What are the best systems? New perspectives on NLP Benchmarking
- URL: http://arxiv.org/abs/2202.03799v2
- Date: Thu, 10 Feb 2022 11:22:35 GMT
- Title: What are the best systems? New perspectives on NLP Benchmarking
- Authors: Pierre Colombo and Nathan Noiry and Ekhine Irurozki and Stephan
Clemencon
- Abstract summary: We propose a new procedure to rank systems based on their performance across different tasks.
Motivated by the social choice theory, the final system ordering is obtained through aggregating the rankings induced by each task.
We show that our method yields different conclusions on state-of-the-art systems than the mean-aggregation procedure.
- Score: 10.27421161397197
- License: http://creativecommons.org/licenses/by/4.0/
- Abstract: In Machine Learning, a benchmark refers to an ensemble of datasets associated
with one or multiple metrics together with a way to aggregate different systems
performances. They are instrumental in (i) assessing the progress of new
methods along different axes and (ii) selecting the best systems for practical
use. This is particularly the case for NLP with the development of large
pre-trained models (e.g.

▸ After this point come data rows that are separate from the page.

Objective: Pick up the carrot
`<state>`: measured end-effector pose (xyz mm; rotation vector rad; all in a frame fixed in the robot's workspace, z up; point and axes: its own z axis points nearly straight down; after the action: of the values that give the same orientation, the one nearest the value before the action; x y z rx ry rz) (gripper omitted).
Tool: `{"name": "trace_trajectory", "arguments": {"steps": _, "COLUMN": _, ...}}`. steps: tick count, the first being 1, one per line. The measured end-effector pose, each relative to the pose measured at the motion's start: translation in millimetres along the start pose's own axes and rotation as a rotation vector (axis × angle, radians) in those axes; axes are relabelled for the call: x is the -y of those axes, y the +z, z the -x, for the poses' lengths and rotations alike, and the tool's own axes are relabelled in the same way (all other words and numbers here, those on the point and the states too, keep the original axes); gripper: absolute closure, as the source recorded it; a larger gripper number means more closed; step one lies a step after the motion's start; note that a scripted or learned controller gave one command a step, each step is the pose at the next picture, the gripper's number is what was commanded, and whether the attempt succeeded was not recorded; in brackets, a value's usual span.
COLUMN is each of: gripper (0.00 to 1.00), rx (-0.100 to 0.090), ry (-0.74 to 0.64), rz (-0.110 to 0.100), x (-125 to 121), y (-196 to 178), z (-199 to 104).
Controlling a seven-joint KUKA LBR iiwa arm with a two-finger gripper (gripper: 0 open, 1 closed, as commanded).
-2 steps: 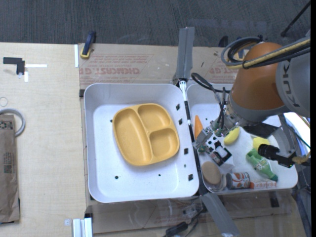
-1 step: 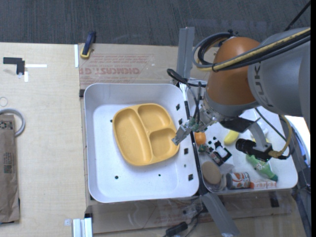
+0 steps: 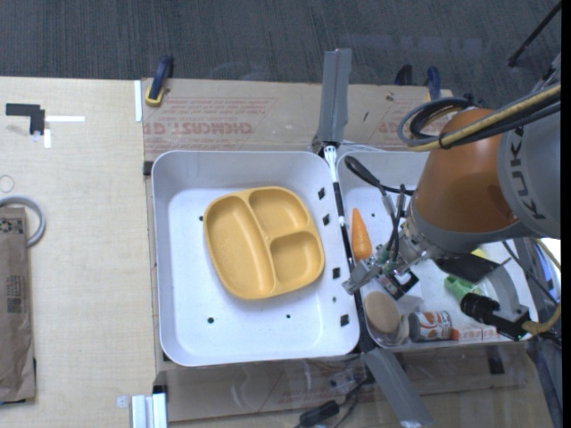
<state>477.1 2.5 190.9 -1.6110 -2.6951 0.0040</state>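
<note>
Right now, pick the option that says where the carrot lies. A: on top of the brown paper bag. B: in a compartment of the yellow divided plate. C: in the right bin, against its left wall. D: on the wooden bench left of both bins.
C: the carrot lies in the right bin, close against its left wall, beside the gripper, while the yellow divided plate sits in the left bin.

Matt yellow plastic plate (image 3: pixel 264 241), smooth white bins (image 3: pixel 169 266), glossy orange carrot (image 3: pixel 360 235).
</note>
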Motion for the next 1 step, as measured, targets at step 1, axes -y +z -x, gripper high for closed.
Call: {"name": "trace_trajectory", "arguments": {"steps": 1, "gripper": 0.0, "rx": 0.001, "ry": -0.062, "rz": 0.002, "x": -50.5, "y": -0.3, "z": 18.5}}
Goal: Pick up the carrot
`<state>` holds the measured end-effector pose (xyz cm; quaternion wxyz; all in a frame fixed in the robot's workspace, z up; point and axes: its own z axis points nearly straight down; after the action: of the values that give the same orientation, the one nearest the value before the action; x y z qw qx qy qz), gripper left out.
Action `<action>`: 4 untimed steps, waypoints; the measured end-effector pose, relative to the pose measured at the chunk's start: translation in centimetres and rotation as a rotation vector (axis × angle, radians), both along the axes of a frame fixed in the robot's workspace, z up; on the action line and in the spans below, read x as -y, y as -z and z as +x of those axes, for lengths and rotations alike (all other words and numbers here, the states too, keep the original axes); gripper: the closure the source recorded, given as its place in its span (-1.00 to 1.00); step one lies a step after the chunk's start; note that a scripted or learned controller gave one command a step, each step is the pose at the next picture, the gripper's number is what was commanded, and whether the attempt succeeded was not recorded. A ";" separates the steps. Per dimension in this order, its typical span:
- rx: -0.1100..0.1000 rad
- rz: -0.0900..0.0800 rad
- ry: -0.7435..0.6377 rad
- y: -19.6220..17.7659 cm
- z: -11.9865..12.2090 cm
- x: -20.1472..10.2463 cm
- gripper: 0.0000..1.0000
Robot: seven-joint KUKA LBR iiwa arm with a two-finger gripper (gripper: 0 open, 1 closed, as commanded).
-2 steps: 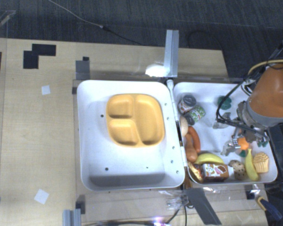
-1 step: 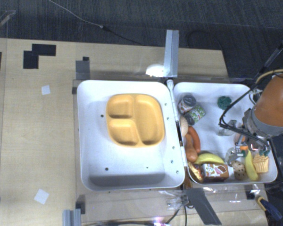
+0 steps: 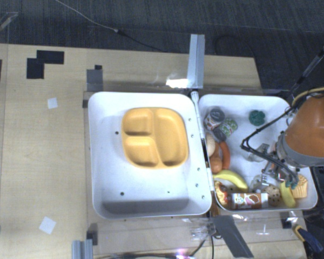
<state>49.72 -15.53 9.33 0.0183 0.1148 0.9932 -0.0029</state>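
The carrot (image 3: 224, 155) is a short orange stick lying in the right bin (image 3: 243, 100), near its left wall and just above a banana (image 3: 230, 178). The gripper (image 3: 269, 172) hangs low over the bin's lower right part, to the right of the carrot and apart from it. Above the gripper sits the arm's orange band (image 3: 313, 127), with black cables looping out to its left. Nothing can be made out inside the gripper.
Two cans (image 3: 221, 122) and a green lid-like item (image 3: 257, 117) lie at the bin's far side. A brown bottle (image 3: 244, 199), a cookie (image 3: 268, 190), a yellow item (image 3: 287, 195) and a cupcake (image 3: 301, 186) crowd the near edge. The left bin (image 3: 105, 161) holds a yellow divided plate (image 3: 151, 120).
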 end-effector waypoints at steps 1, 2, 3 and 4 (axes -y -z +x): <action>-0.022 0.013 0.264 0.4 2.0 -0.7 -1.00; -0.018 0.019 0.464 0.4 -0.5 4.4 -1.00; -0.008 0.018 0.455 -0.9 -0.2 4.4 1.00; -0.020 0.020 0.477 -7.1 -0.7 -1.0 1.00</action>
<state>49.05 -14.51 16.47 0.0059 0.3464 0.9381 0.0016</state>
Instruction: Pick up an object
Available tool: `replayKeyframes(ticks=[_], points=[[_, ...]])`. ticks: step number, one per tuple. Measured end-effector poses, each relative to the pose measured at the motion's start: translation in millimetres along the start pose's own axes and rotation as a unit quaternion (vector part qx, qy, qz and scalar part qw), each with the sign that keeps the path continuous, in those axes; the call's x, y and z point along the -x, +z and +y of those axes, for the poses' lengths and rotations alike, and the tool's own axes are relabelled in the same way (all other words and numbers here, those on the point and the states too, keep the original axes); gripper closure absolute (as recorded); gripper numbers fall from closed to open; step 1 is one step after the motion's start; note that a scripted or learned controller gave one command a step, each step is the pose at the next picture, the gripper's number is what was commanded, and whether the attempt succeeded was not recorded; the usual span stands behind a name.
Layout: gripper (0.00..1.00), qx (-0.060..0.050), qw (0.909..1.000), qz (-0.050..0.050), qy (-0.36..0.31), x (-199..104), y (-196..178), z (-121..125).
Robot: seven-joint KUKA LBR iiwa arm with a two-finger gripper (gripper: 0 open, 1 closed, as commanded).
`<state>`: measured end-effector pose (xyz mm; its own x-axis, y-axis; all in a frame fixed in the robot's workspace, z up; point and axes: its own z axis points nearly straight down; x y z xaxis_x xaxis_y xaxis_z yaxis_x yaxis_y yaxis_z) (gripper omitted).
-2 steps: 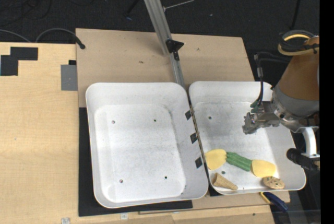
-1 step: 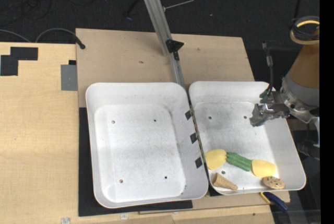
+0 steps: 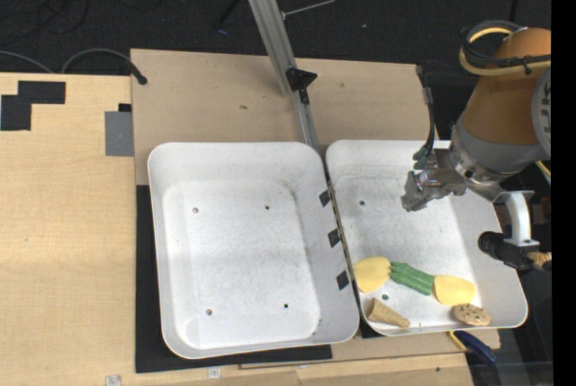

GPT, BERT) that are expected to generalize well on a
variety of tasks. While the community mainly focused on developing new datasets
and metrics, there has been little interest in the aggregation procedure, which
is often reduced to a simple average over various performance measures.
However, this procedure can be problematic when the metrics are on a different
scale, which may lead to spurious conclusions. This paper proposes a new
procedure to rank systems based on their performance across different tasks.
Motivated by the social choice theory, the final system ordering is obtained
through aggregating the rankings induced by each task and is theoretically
grounded. We conduct extensive numerical experiments (on over 270k scores) to
assess the soundness of our approach both on synthetic and real scores (e.g.
GLUE, EXTREM, SEVAL, TAC, FLICKR). In particular, we show that our method
yields different conclusions on state-of-the-art systems than the
mean-aggregation procedure while being both more reliable and robust.